10月21日、シスコシステムズ(以下、シスコ)は、新しいアーキテクチャである「ボーダレスネットワーク」と、その第一弾のルータ製品であるCisco ISR(Integrated Services Router)のGeneration 2(以下、Cisco ISR G2)を発表した。これは10月20日に米国で発表されたもので、同社のコアビジネスであるネットワークに関する重要な取り組みとなる。
ボーダレスネットワークで
シスコはなにを取り去るのか?
新アーキテクチャであるボーダレスネットワークについて説明を行なったシスコシステムズの北川裕康氏によると「今まで企業ではスケーラビリティ、アベイラビリティ、パフォーマンスという3つの要件が重要視されてきた。これからは場所、デバイス、アプリケーションの障壁をなくしつつ、こうした要件を満たす必要がある」という。これを実現するのが、ボーダレスネットワークというアーキテクチャだ。「1つはポリシーベースで自動化を推進する。2つめはSaaSモデルをネットワークの世界に取り入れ、ハードウェアの投資を保護する。

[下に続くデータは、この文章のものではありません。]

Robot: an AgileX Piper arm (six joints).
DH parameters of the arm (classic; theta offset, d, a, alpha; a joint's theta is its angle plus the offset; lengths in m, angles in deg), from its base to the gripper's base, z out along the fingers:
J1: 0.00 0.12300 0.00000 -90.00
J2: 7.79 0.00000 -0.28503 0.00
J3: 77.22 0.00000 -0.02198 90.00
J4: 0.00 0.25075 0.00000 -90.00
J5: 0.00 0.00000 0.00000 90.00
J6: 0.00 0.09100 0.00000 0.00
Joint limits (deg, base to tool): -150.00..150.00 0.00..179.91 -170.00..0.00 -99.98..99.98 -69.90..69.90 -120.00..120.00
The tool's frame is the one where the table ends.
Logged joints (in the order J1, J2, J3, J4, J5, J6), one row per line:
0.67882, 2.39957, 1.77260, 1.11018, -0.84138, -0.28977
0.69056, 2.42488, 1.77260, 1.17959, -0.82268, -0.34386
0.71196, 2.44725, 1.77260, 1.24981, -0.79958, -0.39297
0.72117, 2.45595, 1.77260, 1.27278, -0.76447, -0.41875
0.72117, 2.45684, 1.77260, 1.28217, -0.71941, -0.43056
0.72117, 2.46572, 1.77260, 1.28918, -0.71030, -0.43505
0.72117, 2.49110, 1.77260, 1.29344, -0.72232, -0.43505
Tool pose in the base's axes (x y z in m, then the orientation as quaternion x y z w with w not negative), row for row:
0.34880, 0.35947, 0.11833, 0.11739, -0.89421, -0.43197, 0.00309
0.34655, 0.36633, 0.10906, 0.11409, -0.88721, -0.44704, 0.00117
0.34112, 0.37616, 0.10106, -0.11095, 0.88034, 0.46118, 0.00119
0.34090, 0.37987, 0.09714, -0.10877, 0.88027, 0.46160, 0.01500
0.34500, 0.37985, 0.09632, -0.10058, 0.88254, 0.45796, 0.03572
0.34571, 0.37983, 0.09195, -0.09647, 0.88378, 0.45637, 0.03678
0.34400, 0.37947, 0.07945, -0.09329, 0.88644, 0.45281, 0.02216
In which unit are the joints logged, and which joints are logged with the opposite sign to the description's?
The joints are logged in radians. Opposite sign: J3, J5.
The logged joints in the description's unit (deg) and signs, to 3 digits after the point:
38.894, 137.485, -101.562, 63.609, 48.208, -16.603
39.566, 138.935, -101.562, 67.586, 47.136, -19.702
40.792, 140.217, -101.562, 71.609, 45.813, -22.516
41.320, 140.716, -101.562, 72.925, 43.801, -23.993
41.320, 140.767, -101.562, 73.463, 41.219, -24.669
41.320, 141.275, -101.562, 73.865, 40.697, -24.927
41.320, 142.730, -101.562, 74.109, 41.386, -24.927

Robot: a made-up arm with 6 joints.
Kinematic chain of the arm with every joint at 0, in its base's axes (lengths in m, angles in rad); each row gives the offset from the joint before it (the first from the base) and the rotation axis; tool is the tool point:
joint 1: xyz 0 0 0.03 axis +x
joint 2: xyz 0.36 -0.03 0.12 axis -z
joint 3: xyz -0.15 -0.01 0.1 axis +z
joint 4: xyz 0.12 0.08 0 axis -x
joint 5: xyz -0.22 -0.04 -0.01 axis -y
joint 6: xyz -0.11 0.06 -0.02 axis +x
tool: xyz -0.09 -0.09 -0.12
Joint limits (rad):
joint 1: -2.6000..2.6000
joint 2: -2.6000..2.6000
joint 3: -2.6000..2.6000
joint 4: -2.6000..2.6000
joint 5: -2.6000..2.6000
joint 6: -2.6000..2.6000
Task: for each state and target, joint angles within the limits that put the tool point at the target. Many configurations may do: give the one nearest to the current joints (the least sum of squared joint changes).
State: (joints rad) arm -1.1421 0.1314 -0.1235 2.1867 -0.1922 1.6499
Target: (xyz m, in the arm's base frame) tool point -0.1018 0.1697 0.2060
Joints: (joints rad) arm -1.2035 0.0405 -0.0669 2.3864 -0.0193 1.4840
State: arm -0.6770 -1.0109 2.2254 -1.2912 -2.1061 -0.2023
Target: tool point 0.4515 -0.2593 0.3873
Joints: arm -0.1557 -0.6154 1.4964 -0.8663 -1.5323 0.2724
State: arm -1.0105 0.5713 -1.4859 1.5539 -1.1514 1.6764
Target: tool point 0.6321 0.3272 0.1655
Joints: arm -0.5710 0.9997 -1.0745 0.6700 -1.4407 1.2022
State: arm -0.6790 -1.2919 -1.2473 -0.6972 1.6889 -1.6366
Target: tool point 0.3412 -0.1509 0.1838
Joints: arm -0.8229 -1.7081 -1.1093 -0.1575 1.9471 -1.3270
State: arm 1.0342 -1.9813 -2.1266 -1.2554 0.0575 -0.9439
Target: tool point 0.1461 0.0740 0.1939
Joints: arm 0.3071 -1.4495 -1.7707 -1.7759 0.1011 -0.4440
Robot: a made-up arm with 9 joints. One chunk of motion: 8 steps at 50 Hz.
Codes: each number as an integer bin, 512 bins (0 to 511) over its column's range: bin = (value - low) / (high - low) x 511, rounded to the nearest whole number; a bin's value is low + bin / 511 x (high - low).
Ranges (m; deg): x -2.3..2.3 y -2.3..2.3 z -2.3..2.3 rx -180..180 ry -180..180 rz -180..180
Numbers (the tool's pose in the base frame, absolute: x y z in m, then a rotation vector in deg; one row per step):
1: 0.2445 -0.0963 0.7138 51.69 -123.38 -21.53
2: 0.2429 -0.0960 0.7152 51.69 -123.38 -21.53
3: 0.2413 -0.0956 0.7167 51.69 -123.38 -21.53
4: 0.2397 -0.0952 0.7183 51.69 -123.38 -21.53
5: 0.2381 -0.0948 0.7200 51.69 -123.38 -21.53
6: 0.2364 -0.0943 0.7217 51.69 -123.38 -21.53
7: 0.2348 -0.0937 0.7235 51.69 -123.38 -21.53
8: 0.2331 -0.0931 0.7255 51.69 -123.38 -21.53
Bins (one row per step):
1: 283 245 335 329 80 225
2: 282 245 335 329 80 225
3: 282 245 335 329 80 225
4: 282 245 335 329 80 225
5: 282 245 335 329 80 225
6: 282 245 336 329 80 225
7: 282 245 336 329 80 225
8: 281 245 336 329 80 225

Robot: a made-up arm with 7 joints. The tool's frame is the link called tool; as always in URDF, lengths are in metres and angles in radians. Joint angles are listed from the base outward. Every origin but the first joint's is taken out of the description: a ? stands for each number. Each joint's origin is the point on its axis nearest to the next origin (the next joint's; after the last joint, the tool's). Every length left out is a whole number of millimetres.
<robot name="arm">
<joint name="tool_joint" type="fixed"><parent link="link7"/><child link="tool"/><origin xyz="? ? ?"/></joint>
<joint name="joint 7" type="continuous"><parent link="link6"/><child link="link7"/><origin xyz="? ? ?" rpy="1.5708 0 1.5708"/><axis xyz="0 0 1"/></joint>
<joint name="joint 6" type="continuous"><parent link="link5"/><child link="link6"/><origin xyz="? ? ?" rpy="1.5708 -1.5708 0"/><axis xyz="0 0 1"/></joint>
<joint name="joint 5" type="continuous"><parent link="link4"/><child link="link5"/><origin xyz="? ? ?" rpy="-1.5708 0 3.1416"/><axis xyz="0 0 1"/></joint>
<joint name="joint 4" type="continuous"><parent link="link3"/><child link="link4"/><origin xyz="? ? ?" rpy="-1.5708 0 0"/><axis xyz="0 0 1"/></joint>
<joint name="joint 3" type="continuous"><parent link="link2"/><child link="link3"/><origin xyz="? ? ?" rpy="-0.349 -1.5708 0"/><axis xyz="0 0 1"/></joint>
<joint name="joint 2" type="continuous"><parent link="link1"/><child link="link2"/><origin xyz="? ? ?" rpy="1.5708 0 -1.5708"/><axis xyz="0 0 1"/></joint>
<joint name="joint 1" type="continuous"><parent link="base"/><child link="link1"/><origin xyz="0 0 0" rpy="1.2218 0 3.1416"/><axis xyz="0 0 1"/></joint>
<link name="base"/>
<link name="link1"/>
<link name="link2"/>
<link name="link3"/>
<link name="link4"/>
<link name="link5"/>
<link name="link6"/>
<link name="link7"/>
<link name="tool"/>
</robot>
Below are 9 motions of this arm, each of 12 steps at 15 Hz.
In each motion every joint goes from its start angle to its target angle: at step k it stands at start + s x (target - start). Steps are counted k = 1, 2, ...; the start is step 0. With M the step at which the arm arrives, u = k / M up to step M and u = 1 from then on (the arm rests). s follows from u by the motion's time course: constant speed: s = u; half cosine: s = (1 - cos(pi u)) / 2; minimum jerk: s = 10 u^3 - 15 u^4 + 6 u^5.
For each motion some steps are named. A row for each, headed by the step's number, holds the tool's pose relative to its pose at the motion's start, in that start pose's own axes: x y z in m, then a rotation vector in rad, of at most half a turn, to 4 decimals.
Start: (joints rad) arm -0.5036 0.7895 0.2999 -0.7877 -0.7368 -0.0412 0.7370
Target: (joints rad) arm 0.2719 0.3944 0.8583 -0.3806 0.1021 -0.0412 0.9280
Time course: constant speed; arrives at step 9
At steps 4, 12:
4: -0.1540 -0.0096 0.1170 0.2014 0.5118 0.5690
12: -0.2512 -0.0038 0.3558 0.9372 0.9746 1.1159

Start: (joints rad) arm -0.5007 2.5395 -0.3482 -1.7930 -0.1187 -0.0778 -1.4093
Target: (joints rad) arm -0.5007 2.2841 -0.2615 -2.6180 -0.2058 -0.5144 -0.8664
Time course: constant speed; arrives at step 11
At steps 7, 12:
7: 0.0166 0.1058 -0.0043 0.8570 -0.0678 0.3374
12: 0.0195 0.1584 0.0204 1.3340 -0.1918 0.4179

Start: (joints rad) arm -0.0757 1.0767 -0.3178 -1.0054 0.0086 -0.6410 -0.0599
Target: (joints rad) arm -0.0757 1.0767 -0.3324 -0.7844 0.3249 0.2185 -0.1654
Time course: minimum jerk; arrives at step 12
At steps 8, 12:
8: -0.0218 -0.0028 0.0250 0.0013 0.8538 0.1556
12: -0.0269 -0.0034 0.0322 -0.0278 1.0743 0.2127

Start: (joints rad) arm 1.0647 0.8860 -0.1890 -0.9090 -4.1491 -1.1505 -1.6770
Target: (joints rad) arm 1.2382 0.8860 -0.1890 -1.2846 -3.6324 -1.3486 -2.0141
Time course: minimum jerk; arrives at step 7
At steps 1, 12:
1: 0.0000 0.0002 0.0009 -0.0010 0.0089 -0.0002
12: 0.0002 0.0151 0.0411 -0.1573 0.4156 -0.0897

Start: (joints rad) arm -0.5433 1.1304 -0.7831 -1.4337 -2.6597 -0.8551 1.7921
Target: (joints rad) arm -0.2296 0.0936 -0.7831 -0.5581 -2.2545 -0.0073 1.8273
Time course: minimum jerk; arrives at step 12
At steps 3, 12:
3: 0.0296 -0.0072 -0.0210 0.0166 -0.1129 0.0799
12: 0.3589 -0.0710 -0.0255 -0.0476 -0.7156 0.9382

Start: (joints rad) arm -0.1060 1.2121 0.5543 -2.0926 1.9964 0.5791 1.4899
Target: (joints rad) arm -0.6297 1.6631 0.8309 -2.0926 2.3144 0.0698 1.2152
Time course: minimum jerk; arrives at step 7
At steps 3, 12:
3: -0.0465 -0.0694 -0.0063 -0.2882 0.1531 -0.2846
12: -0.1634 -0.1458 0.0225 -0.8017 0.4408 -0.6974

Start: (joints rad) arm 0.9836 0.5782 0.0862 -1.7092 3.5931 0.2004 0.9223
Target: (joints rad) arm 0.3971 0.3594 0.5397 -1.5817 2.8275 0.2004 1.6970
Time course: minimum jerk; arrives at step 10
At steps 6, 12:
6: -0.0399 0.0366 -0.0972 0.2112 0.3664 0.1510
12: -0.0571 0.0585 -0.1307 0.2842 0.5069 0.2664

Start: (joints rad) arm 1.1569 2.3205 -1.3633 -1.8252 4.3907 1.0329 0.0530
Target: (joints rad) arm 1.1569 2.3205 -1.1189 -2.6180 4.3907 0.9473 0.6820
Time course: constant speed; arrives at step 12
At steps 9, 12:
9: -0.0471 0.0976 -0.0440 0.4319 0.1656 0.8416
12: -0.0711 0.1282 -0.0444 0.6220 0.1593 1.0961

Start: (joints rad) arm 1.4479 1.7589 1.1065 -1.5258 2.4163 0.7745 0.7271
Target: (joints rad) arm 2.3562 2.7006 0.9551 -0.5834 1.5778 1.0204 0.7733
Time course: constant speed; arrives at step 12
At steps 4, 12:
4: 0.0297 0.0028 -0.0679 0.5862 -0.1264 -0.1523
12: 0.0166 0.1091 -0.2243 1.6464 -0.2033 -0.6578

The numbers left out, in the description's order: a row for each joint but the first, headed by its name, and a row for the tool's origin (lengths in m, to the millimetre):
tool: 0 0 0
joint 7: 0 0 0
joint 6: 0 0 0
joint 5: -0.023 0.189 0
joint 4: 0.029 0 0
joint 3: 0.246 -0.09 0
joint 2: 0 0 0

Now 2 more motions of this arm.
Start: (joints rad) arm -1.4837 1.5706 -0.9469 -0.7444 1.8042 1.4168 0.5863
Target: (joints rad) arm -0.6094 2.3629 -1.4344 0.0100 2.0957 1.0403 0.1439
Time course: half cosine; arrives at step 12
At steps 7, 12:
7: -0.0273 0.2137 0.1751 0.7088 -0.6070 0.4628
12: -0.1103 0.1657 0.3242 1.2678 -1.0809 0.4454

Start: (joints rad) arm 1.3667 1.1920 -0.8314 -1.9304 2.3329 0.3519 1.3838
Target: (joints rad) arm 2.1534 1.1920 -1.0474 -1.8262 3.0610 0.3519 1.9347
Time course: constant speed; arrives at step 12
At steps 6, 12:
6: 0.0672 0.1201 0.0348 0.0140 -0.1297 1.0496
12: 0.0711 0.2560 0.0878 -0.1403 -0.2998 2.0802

3つめは異なるネットワークをコンバージョンしていく」(北川氏)という3つの方向性が背後にある。
そして、このアーキテクチャの第1弾は支店・支社のボーダレス化のために投入されたのが、Cisco ISR G2ということになる。Cisco ISRはサービス統合型ルータという名前の示すとおり、複数のスロットを持つ筐体にVPN、ファイアウォール、VoIP、ワイヤレスなどのモジュールを追加することで、ルーティングやフィルタリングにとどまらない幅広いサービスを実現する。
マルチコアプロセッサや動画処理用DSPも搭載
第2世代となるCisco ISR G2について解説したシスコシステムズの大木聡氏は、「ボーダレスネットワークに対応するということで、まずは移動するユーザーをサポートし、複数の端末をうまくマネージする。そして動画やクラウドなどの新しいアプリケーションサービスへの対応も行なえる」とボーダレスネットワークとISR G2の関係を語った。
ISR G2ではマルチコアプロセッサの採用や内部のサービスモジュールの高速化、サービスやモジュール間の接続性を向上したギガビット対応のファブリック搭載などにより、従来に比べて最大で5倍のパフォーマンスを実現。インターフェイスもギガビットに対応し、5年先を見据えた余裕のある処理能力を持たせている。
ISR最大の特徴であるサービスモジュールも、数多く取り揃えられた。ISR G2にはSM(Service Module)スロットとISM(Internal Service Module)スロット、EHWIC(Enhanced High Speed WAN Interface Card)スロットなどが用意されており、さまざまなインターフェイスカードやサービスモジュールなどを追加できる。
ベーシックなLAN用サービスモジュールとしては、Catalyst 3560-E、2960シリーズと同等の「Cisco Enhanced EtherSwitchサービスモジュール」が用意される。16/24/48ポートのモジュールが用意され、ポート当たり20Wを供給するEnhanced PoEにも対応するという。また、ボーダレスネットワークで特に重視されているビデオをメインにしたアプリケーションに対応するため、高速な音声・動画処理を実現するDSPモジュールも提供される。DSPモジュールはPVDM3(Packet Voice/Data Module)スロット(以下、DSPスロット)が用意されているモデルに追加することで、最大4倍のパフォーマンス向上を実現する。
さらにHSPA対応のWANモジュールでは、単なる3G経由での通信だけではなく、TCPパケットの圧縮やキャッシングなどのWAN高速化の機能を実装。ワイヤレス通信での細い帯域を有効活用できるようにしている。